Dimension Batch size Resolution Throughput Avg [img/s] Latency Avg [ms] Latency 90% [ms] Latency 95% [ms] Latency 99% [ms]
2 32 192x160 2067.63 15.48 17.97 19.12 19.77
2 64 192x160 2447 26.15 26.43 26.48 26.62
2 128 192x160 2514.75 50.9 51.15 51.23 51.28
3 1 128x128x128 38.85 25.74 26.04 26.19 27.41
3 2 128x128x128 40.1 49.87 50.31 50.44 50.57
3 4 128x128x128 41.69 95.95 97.09 97.41 98.03

Throughput is reported in images per second. Latency is reported in milliseconds per batch. To achieve these same results, follow the steps in the Quick Start Guide.
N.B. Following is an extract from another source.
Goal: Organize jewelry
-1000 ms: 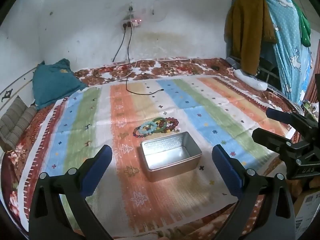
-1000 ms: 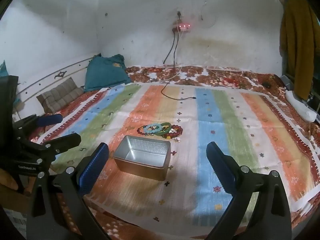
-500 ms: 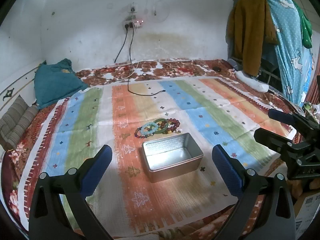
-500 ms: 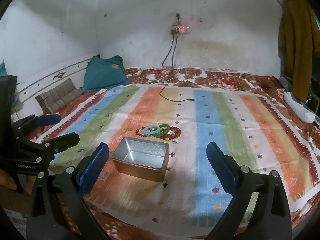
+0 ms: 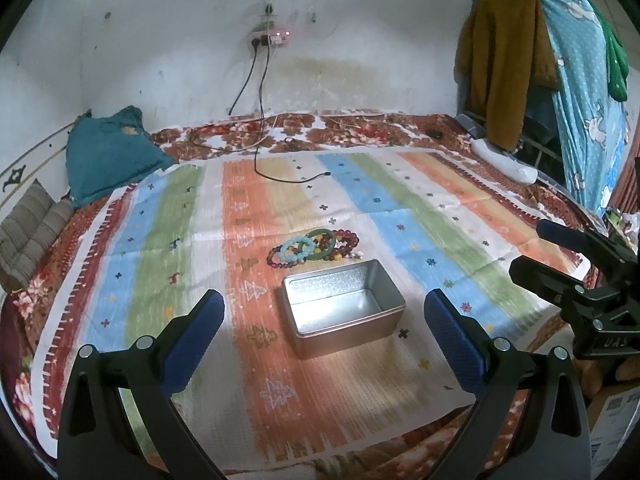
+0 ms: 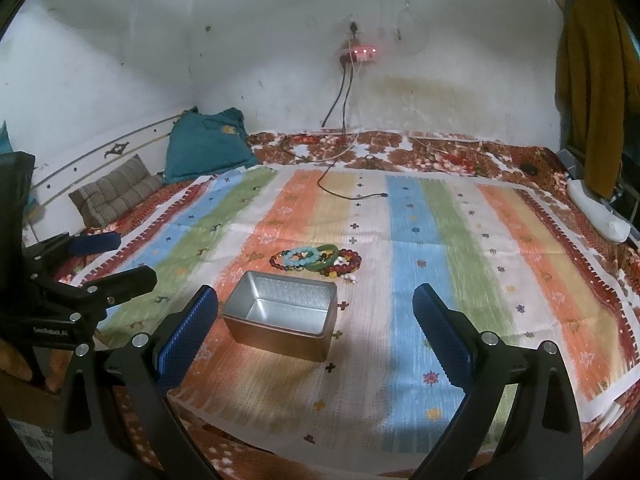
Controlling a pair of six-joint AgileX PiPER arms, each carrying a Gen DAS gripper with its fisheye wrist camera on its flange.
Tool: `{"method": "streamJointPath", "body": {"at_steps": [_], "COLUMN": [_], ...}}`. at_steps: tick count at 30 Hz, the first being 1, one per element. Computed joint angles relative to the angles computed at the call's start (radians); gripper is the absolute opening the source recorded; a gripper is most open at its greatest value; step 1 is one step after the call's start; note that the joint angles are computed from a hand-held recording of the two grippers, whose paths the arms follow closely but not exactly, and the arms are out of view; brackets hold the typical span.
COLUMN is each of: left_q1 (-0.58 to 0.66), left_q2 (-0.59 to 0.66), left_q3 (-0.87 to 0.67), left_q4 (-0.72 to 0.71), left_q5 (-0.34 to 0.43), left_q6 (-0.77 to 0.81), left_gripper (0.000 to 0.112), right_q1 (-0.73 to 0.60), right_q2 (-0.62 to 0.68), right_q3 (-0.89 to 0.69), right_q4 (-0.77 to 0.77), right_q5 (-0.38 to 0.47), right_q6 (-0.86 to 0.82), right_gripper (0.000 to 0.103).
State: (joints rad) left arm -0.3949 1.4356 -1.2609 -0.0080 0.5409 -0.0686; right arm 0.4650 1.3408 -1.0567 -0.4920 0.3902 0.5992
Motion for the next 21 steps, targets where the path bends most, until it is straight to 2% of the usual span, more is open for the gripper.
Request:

Inference performance: NVIDIA DGX-1 (1xV100 32G)

Our results were obtained by running the python scripts/benchmark.py --mode predict --dim {2,3} --batch-size <bsize> [--amp] inferencing benchmarking script in the TensorFlow 22.11 NGC container on NVIDIA DGX-1 with (1x V100 32G) GPU.

FP16

Dimension Batch size Resolution Throughput Avg [img/s] Latency Avg [ms] Latency 90% [ms] Latency 95% [ms] Latency 99% [ms]
2 32 192x160 1166.83 27.42 28.76 28.91 29.16
2 64 192x160 2263.21 28.28 30.63 31.83 32.5
2 128 192x160 2387.06 53.62 53.97 54.07 54.3
3 1 128x128x128 36.87 27.12 27.32 27.37 27.42
3 2 128x128x128 37.65 53.12 53.49 53.59 53.71
3 4 128x128x128 38.8 103.11 104.16 104.3 104.75

FP32

Dimension Batch size Resolution Throughput Avg [img/s] Latency Avg [ms] Latency 90% [ms] Latency 95% [ms] Latency 99% [ms]
2 32 192x160 990.61 32.3 32.46 32.51 32.78
2 64 192x160 1034.22 61.88 62.19 62.32 62.56
2 128 192x160 1084.21 118.06 118.45 118.6 118.95
3 1 128x128x128 9.65 103.62 104.46 104.52 104.63
3 2 128x128x128 9.96 200.75 202.51 202.74 202.86
3 4 128x128x128 10.13 394.74 396.74 397.0 397.82

Throughput is reported in images per second. Latency is reported in milliseconds per batch. To achieve these same results, follow the steps in the Quick Start Guide.

Known issues

There are no known issues in this release.